WHAT THE TASK ASKS:
Copy out each line in the material below that has the word "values".

INFORMATION:
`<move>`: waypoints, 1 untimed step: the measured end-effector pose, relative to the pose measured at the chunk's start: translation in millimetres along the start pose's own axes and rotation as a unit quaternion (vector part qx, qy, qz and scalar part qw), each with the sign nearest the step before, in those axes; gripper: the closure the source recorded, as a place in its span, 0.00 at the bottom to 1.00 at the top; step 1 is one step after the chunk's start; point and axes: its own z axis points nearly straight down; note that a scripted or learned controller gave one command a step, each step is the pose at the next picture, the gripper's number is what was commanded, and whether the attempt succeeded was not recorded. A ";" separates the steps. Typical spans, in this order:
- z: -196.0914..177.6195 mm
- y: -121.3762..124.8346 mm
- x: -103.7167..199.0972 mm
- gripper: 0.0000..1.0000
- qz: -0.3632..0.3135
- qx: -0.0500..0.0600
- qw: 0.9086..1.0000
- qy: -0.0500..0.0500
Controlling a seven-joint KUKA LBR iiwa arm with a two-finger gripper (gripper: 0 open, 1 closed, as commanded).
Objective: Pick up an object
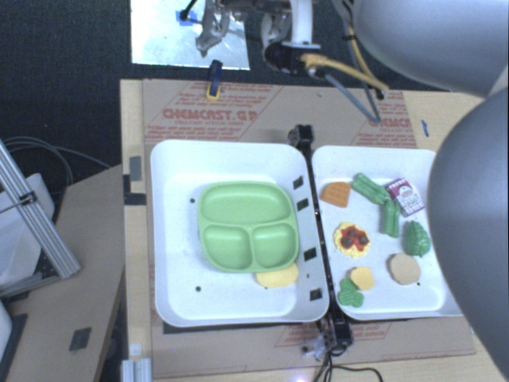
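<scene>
End effector [242, 29] sits above the far counter edge, apparently open and empty; green divided plate [248, 226] occupies the left bin [171, 213].

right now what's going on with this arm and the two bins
The grey arm is raised above the far edge of the bench, with its gripper up there too and nothing visibly between its fingers. The left bin has a green divided tray with a yellow piece beside it. The right bin holds small toy foods, including a little pizza and green beans. Nothing has been picked yet.
</scene>
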 end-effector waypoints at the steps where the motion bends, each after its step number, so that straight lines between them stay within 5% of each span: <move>1: -7.8 -0.6 -3.2 1.00 0.000 0.003 1.000 -0.002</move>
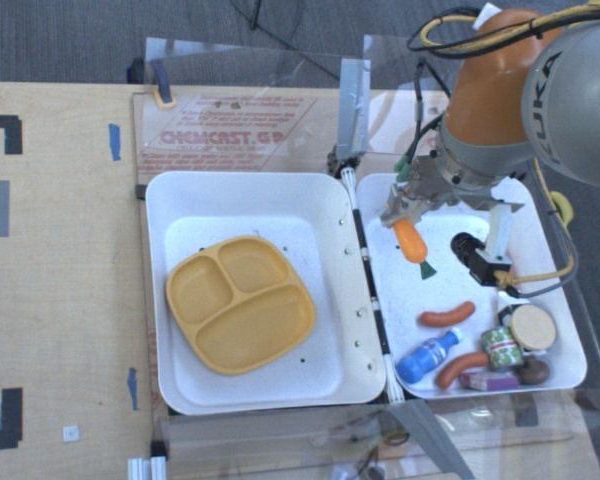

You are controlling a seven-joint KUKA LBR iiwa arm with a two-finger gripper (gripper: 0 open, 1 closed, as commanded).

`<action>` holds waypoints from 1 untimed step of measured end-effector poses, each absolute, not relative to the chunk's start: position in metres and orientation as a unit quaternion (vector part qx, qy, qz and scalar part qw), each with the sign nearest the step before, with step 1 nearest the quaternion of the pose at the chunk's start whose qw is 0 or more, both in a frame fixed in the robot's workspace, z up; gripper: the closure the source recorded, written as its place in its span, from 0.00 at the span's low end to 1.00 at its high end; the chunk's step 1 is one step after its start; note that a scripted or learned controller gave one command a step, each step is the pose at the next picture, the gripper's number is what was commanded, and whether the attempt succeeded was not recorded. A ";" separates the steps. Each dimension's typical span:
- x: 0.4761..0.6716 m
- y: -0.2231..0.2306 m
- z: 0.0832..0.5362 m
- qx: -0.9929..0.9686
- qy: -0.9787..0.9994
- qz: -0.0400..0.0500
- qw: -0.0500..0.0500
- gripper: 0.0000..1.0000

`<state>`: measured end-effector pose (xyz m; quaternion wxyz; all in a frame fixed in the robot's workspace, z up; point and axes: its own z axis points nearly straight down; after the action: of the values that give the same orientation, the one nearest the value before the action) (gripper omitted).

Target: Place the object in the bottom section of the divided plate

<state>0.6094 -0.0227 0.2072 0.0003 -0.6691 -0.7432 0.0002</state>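
You have the claw (408, 211) over the upper left of the right white bin (572, 368), clenched on the top end of the small orange toy carrot with a green tip (412, 241). The carrot hangs below the fingers, tilted, green end down, and seems to be off the bin floor, though I cannot be sure from this slant.

The yellow three-section divided plate (240, 303) lies in the left white bin (170, 198), well apart from the carrot. It sits rotated, so its large bottom section faces the near right corner of that bin.

Risks, as I judge them:
- The grip looks to be on the very end of the carrot. A shallow pinch on a tapered, smooth toy may slip during the carry.
- The double rim between the bins lies on the path. If you travel low, the dangling green tip could snag there and pull the carrot free.
- The plate's skew means aiming at its centre may land the carrot on a divider ridge or in an upper section.
- A rounded carrot dropped from height could roll or bounce out.

Clutter near the right bin's lower edge, including the red toy sausage (446, 316) and the blue bottle (425, 356), lies clear of the route.
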 end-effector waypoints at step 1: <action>0.574 0.034 0.228 -0.618 -0.786 0.001 0.001 1.00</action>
<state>0.5744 0.0338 0.2284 0.0009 -0.6182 -0.7860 0.0005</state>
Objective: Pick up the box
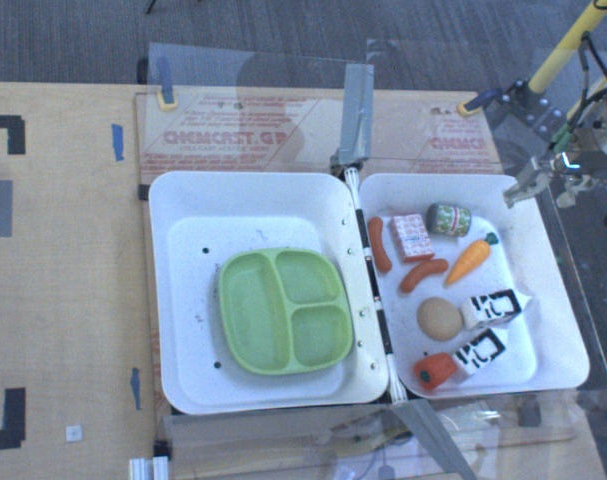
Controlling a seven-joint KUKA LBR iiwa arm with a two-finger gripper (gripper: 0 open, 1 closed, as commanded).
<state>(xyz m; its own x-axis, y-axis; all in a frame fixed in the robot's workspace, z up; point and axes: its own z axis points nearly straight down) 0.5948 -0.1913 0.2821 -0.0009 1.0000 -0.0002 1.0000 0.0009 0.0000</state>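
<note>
Camera view: small rectangular pink-white box (411,236) lies among rounded toy foods; gripper (531,182) state unclear.

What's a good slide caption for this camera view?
Gripper hovers at right bin's far corner; small box untouched among toy food.

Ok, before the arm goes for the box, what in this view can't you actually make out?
- Gripper: small and blurred at the right bin's far corner, so its finger state is unreadable.
- Box: its printed label is too small to read.
- Two black-and-white cartons: the markings are blurred, and the nearer one hides part of the red vegetable.
- Bench front edge: clear sheeting blurs what lies under it.
</note>
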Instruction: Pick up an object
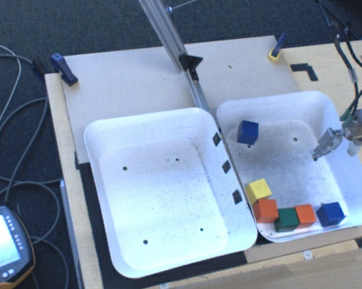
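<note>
Several coloured cubes lie in the right bin (337, 112). A blue cube (247, 132) sits alone near the bin's far left. Along the near wall stand a yellow cube (258, 190), a red-orange cube (265, 211), a green cube (286, 219), an orange cube (305, 214) and a second blue cube (330, 213). My gripper (338, 145) hangs over the right side of this bin, open, with nothing between its fingers. It is well to the right of the lone blue cube and above the row at the near wall.
The left bin (101, 145) lies beside the right one, with black clips on the shared wall. A slanted metal rail (165, 29) runs down to the bins' far junction. Cables hang at the right edge.
</note>
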### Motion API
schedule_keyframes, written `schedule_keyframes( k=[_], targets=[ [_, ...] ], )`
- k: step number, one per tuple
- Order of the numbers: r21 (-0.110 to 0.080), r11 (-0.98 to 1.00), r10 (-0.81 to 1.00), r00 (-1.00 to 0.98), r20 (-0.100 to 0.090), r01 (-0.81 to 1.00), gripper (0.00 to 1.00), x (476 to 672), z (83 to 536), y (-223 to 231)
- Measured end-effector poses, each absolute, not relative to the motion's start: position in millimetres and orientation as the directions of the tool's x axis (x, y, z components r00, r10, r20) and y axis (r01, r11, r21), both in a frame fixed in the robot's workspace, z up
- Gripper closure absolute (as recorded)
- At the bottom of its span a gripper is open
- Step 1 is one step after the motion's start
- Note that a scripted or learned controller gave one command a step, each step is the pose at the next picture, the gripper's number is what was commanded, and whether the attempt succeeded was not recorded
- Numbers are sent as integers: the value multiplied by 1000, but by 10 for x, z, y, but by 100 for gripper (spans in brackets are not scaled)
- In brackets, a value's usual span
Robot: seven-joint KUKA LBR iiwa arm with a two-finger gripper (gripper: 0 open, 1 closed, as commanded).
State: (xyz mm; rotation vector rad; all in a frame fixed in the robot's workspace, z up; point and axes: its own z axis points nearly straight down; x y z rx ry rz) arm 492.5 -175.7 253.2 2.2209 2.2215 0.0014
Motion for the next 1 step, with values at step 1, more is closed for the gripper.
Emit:
schedule_keyframes(
  k=[1],
  targets=[
    [-9, 5, 1000, -5, 5, 1000, 0, 5211, 1562, -1247]
  ],
)
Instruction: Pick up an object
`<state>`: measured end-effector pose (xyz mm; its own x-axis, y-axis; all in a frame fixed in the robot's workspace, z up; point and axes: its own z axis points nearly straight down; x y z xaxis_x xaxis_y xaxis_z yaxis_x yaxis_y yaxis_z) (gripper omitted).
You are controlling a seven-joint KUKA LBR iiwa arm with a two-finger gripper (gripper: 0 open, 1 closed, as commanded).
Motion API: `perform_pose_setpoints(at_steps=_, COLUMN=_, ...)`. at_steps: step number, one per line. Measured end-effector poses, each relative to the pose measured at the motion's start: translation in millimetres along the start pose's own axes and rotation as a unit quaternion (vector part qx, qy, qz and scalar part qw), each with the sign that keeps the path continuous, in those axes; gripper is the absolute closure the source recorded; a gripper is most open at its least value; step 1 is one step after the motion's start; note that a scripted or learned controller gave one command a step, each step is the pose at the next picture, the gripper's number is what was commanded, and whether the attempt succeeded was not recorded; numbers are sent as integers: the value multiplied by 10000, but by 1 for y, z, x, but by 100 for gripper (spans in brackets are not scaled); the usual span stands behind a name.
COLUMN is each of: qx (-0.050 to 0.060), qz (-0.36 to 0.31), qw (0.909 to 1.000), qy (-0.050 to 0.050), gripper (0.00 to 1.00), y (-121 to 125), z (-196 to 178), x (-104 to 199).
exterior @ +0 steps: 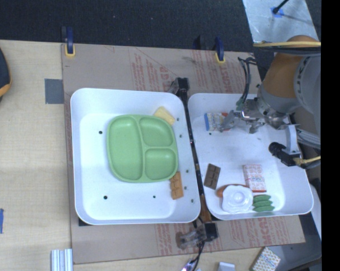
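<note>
The gripper [244, 121], its opening impossible to judge, hovered near the right bin's [305, 205] far edge beside a small packet [215, 121], likely light and crinkly, best pinched across its middle.

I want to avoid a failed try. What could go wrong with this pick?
The end effector is above the right bin's far part, beside a small packet; it may slide away flat. Most other things crowd the near edge: white cup, green item, red-white box. A pick there may disturb neighbours.
</note>
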<state>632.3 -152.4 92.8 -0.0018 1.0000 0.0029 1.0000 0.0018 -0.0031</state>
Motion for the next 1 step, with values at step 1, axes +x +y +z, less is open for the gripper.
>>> perform_pose_setpoints(at_steps=1, qx=-41, qz=0, qw=10000, qy=-32, gripper=0, y=26, z=-3, x=-62)
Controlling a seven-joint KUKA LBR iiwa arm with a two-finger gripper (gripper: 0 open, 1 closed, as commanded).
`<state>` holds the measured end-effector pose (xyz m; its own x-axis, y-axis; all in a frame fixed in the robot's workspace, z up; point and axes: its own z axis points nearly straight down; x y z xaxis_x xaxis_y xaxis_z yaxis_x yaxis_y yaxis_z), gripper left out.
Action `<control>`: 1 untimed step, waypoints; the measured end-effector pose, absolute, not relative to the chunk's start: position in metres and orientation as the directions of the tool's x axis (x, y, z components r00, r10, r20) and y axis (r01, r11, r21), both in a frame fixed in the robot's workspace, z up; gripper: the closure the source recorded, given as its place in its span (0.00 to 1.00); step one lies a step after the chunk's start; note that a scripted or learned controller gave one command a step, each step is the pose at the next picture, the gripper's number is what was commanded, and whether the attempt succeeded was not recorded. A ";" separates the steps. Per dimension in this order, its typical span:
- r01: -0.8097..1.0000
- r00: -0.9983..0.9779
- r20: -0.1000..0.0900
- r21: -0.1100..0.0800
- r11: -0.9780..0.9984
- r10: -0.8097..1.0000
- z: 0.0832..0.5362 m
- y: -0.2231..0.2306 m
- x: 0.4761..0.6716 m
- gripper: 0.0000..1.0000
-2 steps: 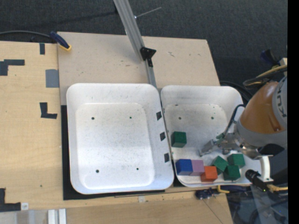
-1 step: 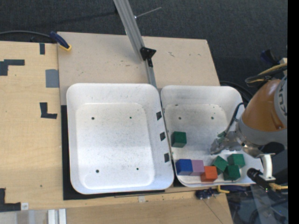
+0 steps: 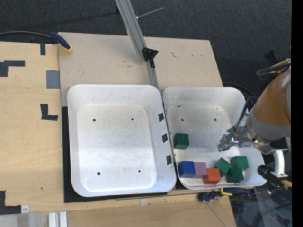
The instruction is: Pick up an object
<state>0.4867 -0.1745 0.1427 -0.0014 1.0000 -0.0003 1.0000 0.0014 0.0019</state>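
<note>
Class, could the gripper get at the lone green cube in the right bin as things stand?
Probably yes. The green cube sits apart from the other blocks, with bare bin floor around it, and the gripper hangs just to its right.

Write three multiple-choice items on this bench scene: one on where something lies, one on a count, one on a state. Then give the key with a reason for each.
1. Where does the lone dark green cube lie?
A. In the left white bin
B. In the right shallow white bin, apart from the other blocks
C. On the bare wooden bench

2. How many green blocks lie in the right bin?
A. One
B. Two
C. Four

3. What lies in the left shallow white bin?
A. A heap of cubes
B. No blocks at all
C. A blue cube

Key: B, the cube sits near that bin's left wall, above the front cluster; C, one lone cube plus three green blocks clustered by the blue cube, pale purple cube and orange cube; B, its floor shows just white plastic and dark specks.
</note>
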 end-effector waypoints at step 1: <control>1.000 -0.002 -0.002 0.004 0.002 1.000 0.193 -0.179 0.497 1.00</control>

REPLY:
`<state>`: measured end-effector pose (xyz m; quaternion wxyz; all in a frame fixed in the robot's workspace, z up; point and axes: its own z axis points nearly straight down; after the action: of the values that give the same orientation, the one nearest the value before the action) (gripper omitted).
Motion for the next 1 step, with values at step 1, more is closed for the gripper.
Motion for the next 1 step, with values at step 1, axes +x +y +z, less is open for the gripper.

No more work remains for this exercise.